▸ WHAT TO PRODUCE: Lines holding the word "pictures": how many does the material below have? Answer with nothing but the number.

▸ INPUT RECORDS:
____________________

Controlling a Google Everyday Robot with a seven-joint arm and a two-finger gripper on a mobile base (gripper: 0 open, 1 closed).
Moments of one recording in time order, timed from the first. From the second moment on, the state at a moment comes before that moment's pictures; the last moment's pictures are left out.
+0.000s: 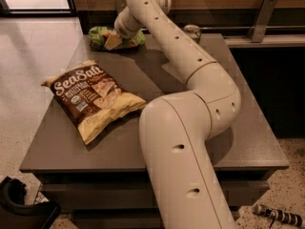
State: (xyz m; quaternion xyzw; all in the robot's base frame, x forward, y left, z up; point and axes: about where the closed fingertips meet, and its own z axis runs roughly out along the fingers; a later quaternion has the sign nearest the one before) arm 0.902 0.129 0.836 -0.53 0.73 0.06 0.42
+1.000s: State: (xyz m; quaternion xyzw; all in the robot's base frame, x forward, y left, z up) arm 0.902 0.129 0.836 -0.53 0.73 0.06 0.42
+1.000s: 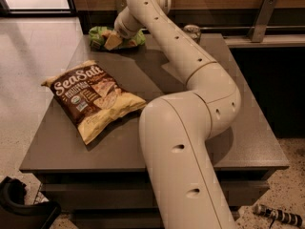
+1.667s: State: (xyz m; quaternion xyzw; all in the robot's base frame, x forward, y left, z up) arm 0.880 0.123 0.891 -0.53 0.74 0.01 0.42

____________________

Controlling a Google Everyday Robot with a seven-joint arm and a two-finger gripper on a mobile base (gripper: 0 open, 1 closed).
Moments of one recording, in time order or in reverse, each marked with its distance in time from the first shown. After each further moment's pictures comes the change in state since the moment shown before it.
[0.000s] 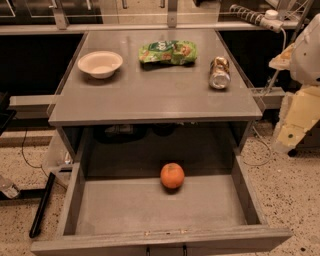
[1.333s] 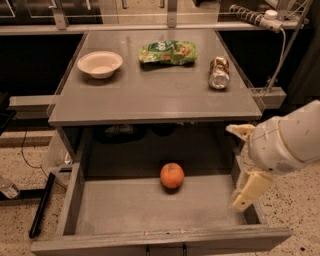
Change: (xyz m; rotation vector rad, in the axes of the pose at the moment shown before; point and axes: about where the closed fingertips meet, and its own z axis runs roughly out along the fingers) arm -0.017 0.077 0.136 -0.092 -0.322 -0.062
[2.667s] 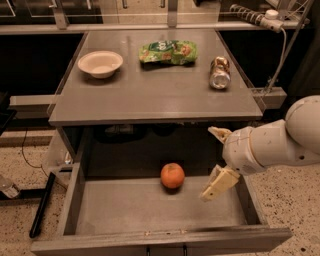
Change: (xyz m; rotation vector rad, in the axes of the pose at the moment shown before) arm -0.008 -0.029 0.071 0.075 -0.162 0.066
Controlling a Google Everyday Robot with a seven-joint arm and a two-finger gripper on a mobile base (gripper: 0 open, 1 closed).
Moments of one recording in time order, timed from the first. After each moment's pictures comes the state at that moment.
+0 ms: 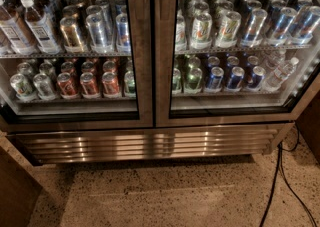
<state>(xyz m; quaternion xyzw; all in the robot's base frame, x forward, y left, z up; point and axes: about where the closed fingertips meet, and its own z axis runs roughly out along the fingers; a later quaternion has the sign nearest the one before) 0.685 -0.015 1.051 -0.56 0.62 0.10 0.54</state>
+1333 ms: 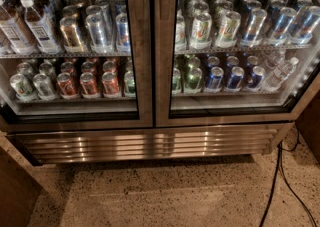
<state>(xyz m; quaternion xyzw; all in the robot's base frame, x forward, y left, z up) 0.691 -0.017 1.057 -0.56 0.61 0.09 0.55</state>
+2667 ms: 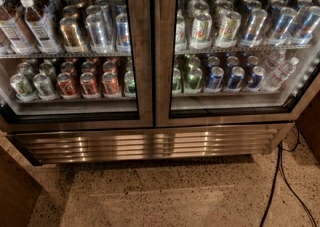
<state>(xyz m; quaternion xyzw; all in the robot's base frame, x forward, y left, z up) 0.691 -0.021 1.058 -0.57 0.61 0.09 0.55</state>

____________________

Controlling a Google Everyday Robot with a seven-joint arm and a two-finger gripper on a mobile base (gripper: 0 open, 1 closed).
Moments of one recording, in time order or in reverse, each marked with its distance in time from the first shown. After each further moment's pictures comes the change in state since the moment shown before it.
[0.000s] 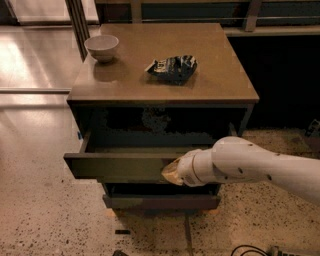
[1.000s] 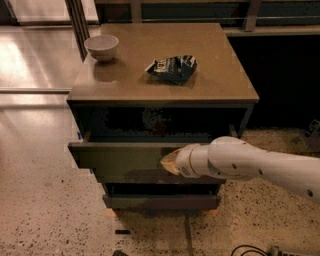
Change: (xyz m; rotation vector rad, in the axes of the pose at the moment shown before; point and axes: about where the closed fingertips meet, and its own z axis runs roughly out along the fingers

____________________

▸ RESPONSE TO THIS EXERCISE: 4